EXERCISE DESCRIPTION. This task calls for copying every line in the data below that contains the word "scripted".

Extracted data entries.
◆ ◆ ◆ ◆ ◆
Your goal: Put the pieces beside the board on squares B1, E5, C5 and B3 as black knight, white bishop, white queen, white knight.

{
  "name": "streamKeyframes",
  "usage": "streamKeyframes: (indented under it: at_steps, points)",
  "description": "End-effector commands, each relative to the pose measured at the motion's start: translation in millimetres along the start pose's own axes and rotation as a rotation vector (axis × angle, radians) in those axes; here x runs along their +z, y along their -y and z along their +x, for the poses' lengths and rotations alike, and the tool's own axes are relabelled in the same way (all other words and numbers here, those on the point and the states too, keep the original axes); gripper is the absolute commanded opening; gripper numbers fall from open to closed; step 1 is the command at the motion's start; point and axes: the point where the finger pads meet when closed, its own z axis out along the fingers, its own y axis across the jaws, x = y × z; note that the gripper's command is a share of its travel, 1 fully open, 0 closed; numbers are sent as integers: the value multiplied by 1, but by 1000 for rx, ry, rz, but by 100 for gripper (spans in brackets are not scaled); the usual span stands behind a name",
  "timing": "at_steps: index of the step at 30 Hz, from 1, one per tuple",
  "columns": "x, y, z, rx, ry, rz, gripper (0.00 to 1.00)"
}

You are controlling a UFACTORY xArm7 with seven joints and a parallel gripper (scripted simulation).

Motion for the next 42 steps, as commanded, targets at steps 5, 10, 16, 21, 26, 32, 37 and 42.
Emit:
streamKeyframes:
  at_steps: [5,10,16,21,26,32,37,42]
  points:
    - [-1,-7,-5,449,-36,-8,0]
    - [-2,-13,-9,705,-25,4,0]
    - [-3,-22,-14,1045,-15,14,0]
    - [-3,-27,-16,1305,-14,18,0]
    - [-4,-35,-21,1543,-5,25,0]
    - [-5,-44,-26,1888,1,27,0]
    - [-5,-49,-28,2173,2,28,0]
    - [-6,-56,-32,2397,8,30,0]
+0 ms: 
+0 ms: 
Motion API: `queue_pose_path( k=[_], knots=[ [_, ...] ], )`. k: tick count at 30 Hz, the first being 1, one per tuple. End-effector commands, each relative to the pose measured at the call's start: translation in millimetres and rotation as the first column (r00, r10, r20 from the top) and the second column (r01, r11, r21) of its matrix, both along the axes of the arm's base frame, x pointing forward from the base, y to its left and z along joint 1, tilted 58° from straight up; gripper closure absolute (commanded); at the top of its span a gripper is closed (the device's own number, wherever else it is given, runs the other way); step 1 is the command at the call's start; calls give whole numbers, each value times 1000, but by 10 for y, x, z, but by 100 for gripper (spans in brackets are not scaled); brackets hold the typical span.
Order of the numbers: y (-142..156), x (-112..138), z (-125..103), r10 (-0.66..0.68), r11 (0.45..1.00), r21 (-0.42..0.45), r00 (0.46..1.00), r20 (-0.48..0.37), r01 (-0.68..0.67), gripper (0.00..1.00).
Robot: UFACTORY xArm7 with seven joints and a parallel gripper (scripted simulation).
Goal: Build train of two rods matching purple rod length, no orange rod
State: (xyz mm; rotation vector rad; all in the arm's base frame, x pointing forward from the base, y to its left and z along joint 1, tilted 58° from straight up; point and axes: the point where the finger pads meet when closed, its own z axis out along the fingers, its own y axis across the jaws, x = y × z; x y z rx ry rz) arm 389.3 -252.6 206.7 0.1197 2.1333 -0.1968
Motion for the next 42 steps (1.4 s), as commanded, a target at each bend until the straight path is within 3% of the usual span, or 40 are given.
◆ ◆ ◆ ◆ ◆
EXERCISE ANSWER.
You are controlling a UFACTORY xArm7 with seven joints and a parallel gripper (scripted simulation).
Robot: UFACTORY xArm7 with seven joints and a parallel gripper (scripted simulation).

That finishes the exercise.